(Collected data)
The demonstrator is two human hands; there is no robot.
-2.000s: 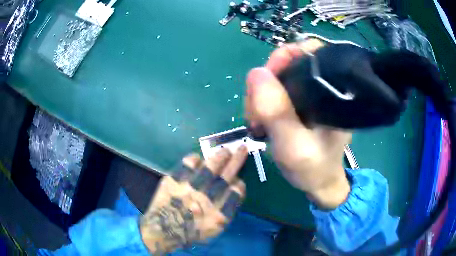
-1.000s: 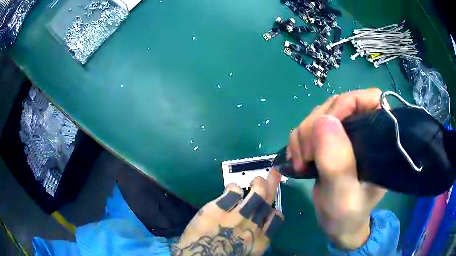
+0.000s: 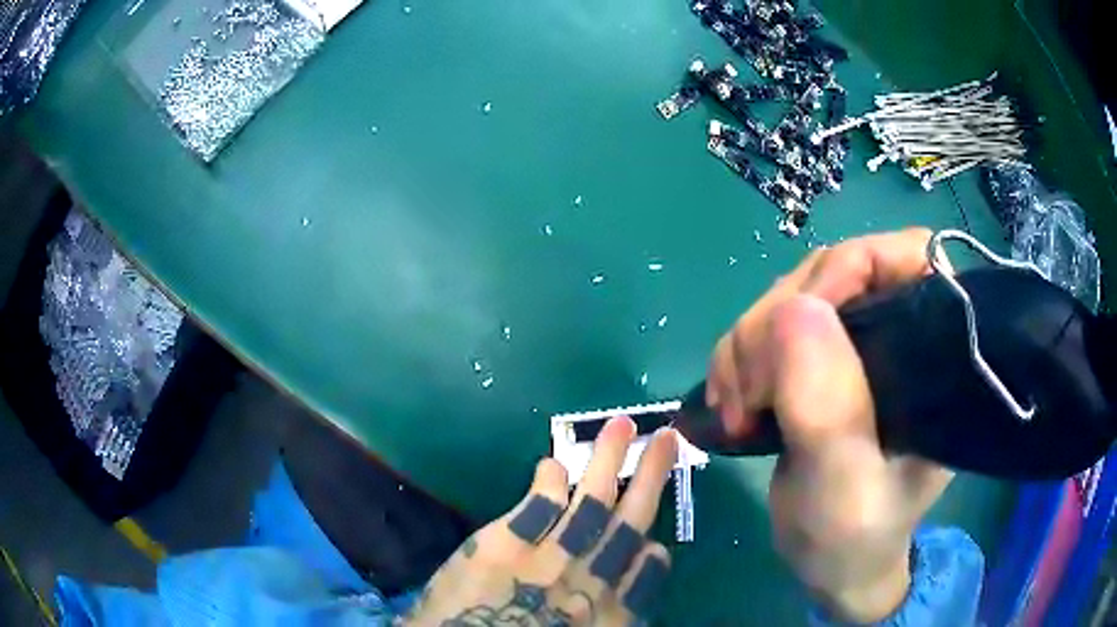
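Observation:
The white plastic housing (image 3: 566,448) lies on the green mat near the bench's front edge, with a narrow black strip module (image 3: 590,429) in it. One of its legs points towards me. My left hand (image 3: 564,527), with grey tape on its fingers, presses its fingertips on the housing and strip. My right hand (image 3: 815,367) is closed around the black electric screwdriver (image 3: 968,367), which has a metal hook. The screwdriver's dark nose is at the housing's right end. Its tip is hidden by fingers and nose.
A module pile (image 3: 784,123) lies at the back right, beside a bundle of off-white cables (image 3: 949,129) and crumpled clear film (image 3: 1047,233). A screw bag (image 3: 233,86) lies at the back left. White flecks dot the mat. A black bin (image 3: 104,343) stands below the left edge.
Over the last second my left fingers have spread and slid up over the strip, uncovering the housing's leg. My right hand still holds the screwdriver at the right end. The view has shifted slightly.

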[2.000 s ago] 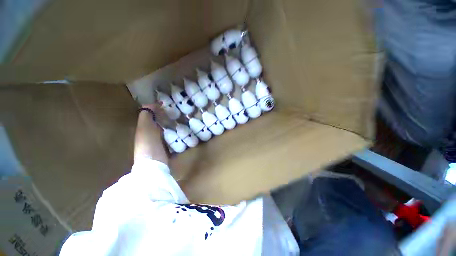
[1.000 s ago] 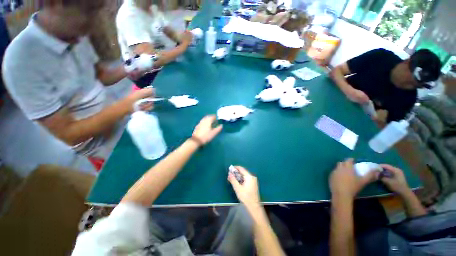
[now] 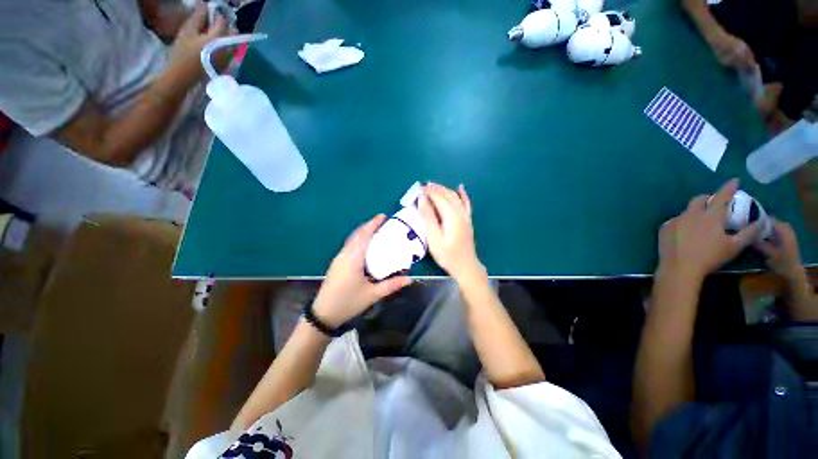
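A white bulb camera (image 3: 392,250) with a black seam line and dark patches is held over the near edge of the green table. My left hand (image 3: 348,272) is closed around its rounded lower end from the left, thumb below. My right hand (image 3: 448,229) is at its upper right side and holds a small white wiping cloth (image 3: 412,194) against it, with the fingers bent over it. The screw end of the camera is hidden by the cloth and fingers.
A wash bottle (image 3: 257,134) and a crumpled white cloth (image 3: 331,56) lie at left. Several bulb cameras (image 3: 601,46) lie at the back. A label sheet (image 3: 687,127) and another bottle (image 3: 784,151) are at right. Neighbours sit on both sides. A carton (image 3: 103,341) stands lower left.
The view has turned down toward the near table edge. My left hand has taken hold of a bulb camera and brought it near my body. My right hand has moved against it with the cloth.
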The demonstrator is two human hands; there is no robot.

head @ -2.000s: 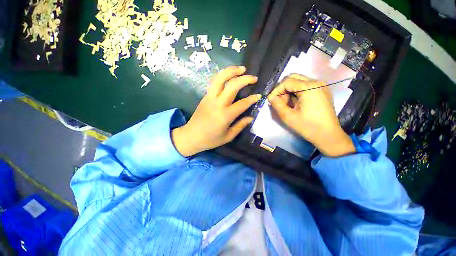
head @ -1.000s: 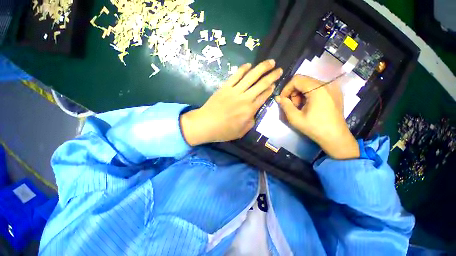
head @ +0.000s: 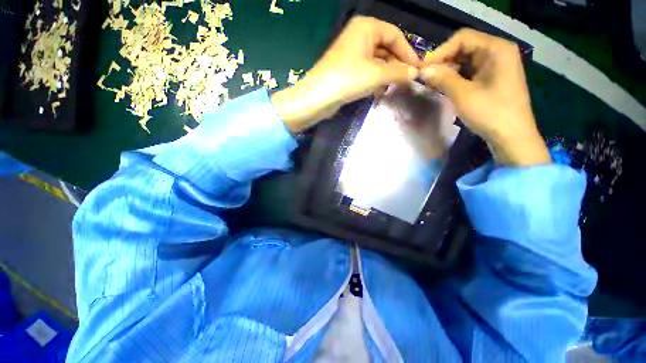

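Observation:
The opened tablet assembly [head: 386,159] lies in a black tray [head: 322,166], tilted in view. Its bright silvery area shows, with a dark reflection in its upper part. My left hand [head: 358,67] and my right hand [head: 485,81] meet at the fingertips above the tablet's top end. Each has thumb and finger pinched together. Whether something small is between the fingertips cannot be made out. The hands hide most of the mainboard; a small yellow patch shows between them. A small gold-white tab [head: 359,208] is at the tablet's lower edge.
A pile of cream-yellow pieces [head: 152,60] lies on the green surface at left, with more in a dark tray [head: 71,110] at far left. Small dark parts with bright specks [head: 601,163] lie at right. A white curved strip [head: 567,67] runs beyond the tray.
Both hands have moved up from the tablet's left edge and middle to its top end, where their fingertips now meet. The thin dark line from my right fingertips no longer shows.

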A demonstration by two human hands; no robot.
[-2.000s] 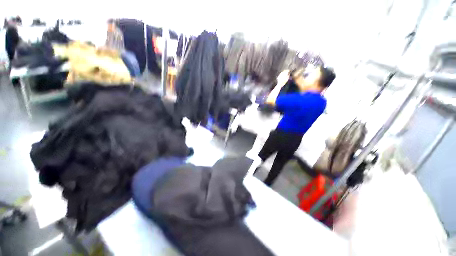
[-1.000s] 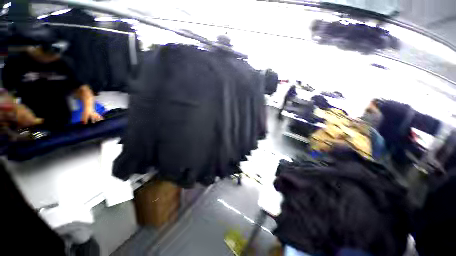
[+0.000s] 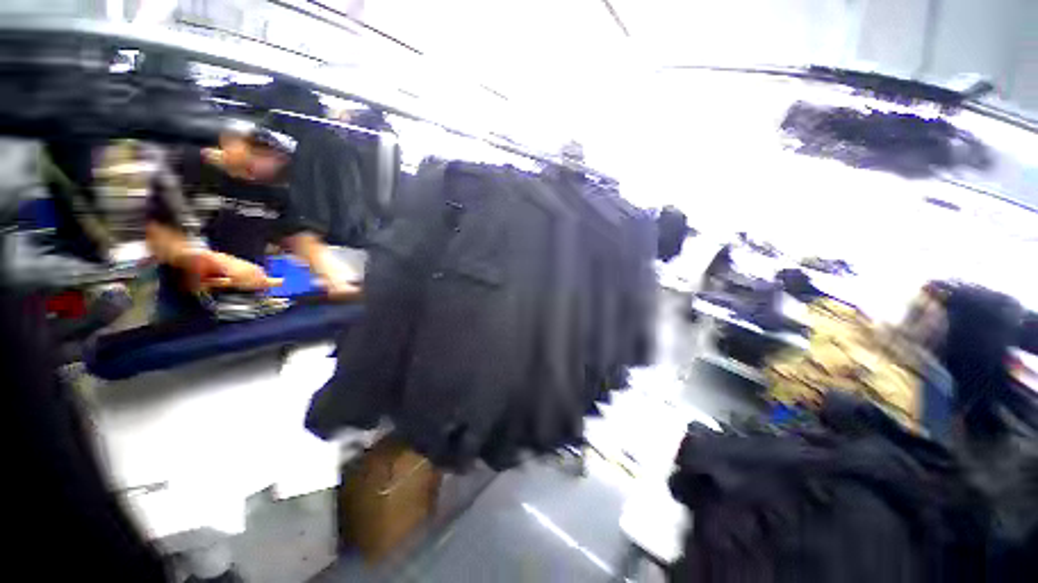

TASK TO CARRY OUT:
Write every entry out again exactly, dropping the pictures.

ANSWER TO THIS TASK:
The demonstrator is two human hands; there is no robot.
-2.000s: 
-1.000s: 
+0.000s: 
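Observation:
The white plastic housing (image 3: 566,448) lies on the green mat near the bench's front edge, with a narrow black strip module (image 3: 590,429) in it. One of its legs points towards me. My left hand (image 3: 564,527), with grey tape on its fingers, presses its fingertips on the housing and strip. My right hand (image 3: 815,367) is closed around the black electric screwdriver (image 3: 968,367), which has a metal hook. The screwdriver's dark nose is at the housing's right end. Its tip is hidden by fingers and nose.
A module pile (image 3: 784,123) lies at the back right, beside a bundle of off-white cables (image 3: 949,129) and crumpled clear film (image 3: 1047,233). A screw bag (image 3: 233,86) lies at the back left. White flecks dot the mat. A black bin (image 3: 104,343) stands below the left edge.
Over the last second my left fingers have spread and slid up over the strip, uncovering the housing's leg. My right hand still holds the screwdriver at the right end. The view has shifted slightly.
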
[2.000 s ago] 
[1.000 s ago] 
[now] 
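A white bulb camera (image 3: 392,250) with a black seam line and dark patches is held over the near edge of the green table. My left hand (image 3: 348,272) is closed around its rounded lower end from the left, thumb below. My right hand (image 3: 448,229) is at its upper right side and holds a small white wiping cloth (image 3: 412,194) against it, with the fingers bent over it. The screw end of the camera is hidden by the cloth and fingers.
A wash bottle (image 3: 257,134) and a crumpled white cloth (image 3: 331,56) lie at left. Several bulb cameras (image 3: 601,46) lie at the back. A label sheet (image 3: 687,127) and another bottle (image 3: 784,151) are at right. Neighbours sit on both sides. A carton (image 3: 103,341) stands lower left.
The view has turned down toward the near table edge. My left hand has taken hold of a bulb camera and brought it near my body. My right hand has moved against it with the cloth.
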The demonstrator is two human hands; there is no robot.

head @ -2.000s: 
head @ -1.000s: 
head @ +0.000s: 

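Observation:
The opened tablet assembly [head: 386,159] lies in a black tray [head: 322,166], tilted in view. Its bright silvery area shows, with a dark reflection in its upper part. My left hand [head: 358,67] and my right hand [head: 485,81] meet at the fingertips above the tablet's top end. Each has thumb and finger pinched together. Whether something small is between the fingertips cannot be made out. The hands hide most of the mainboard; a small yellow patch shows between them. A small gold-white tab [head: 359,208] is at the tablet's lower edge.
A pile of cream-yellow pieces [head: 152,60] lies on the green surface at left, with more in a dark tray [head: 71,110] at far left. Small dark parts with bright specks [head: 601,163] lie at right. A white curved strip [head: 567,67] runs beyond the tray.
Both hands have moved up from the tablet's left edge and middle to its top end, where their fingertips now meet. The thin dark line from my right fingertips no longer shows.
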
A demonstration by two human hands; no robot.
[-2.000s] 
[-1.000s] 
[+0.000s] 

No more is needed to finish this exercise.